Todo lo que quedaba, lo daba a los pobres, y si tenía dos abrigos, invariablemente, él daba el mejor de ellos. Vivió hasta avanzada edad y murió en el año 260.

Había pasado ya más de un siglo desde su muerte, cuando Paulino, distinguido senador romano, se estableció en Nola y fue elegido Obispo de dicha ciudad. Paulino atestigua que una gran multitud de peregrinos acudía de Roma y de otras ciudades aún más distantes, a celebrar la fiesta del santo, en su santuario. 
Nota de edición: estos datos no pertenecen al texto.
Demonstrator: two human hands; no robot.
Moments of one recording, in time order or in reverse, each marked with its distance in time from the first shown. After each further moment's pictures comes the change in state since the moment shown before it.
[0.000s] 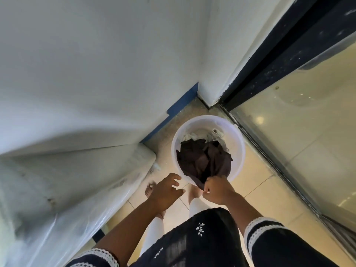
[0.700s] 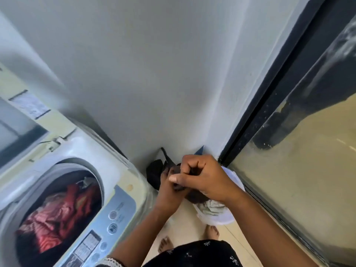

El mismo testigo añade que todos llevaban algún regalo a la iglesia, como, por ejemplo, cirios para adornar la tumba de Félix, pero que él había escogido ofrecer al santo el humilde homenaje de su predicación y de su corazón. Paulino expresa su devoción en los términos más fervorosos y piensa que todas las gracias que ha recibido del cielo se deben a la intercesión de San Félix. Describe las pinturas del Antiguo Testamento que adornaban el santuario, y que eran como libros que los iletrados podían comprender. Los versos del santo Obispo reflejan su entusiasmo. 

Refiere igualmente un gran número de milagros obrados en la tumba de San Félix, así como curaciones instantáneas y salvaciones de graves peligros. Afirma que él mismo fue testigo ocular de alguno de esos prodigios y declara que nunca recurrió a la intercesión del santo, sin recibir socorro inmediato. También San Agustín nos dejó una narración de los milagros obrados en el santuario de San Félix. En aquella época, no estaba permitido enterrar a los muertos dentro de los muros de la ciudad. Como la iglesia de San Félix se hallaba fuera de las murallas de Nola, muchos cristianos pedían ser sepultados en ella para que su fe y devoción les conservaran bajo la protección del santo, aun después de la muerte. San Paulino consultó el caso con San Agustín, quien le respondió en su obra sobre "El cuidado de los muertos," en la que demuestra que la fe y devoción de quienes querían ser sepultados en la iglesia de San Félix no era inútil, pues ahí participarían del fruto de las buenas obras de los peregrinos.

Aunque no murió de manera violenta, es reconocido como mártir por los numerosos sufrimientos que pasó durante su vida. Su cuerpo fue ocultado en la basílica de Cimitile y su sepulcro se convirtió en lugar de peregrinación: su tumba fue llamada «Ara Veritatis», porque se decía que podía indicar si el testimonio que se daba era verdadero. En Roma le fue consagrada una basílica.


                               Basílica paleocristiana de Cimitile: ahora tumba de Félix de Nola.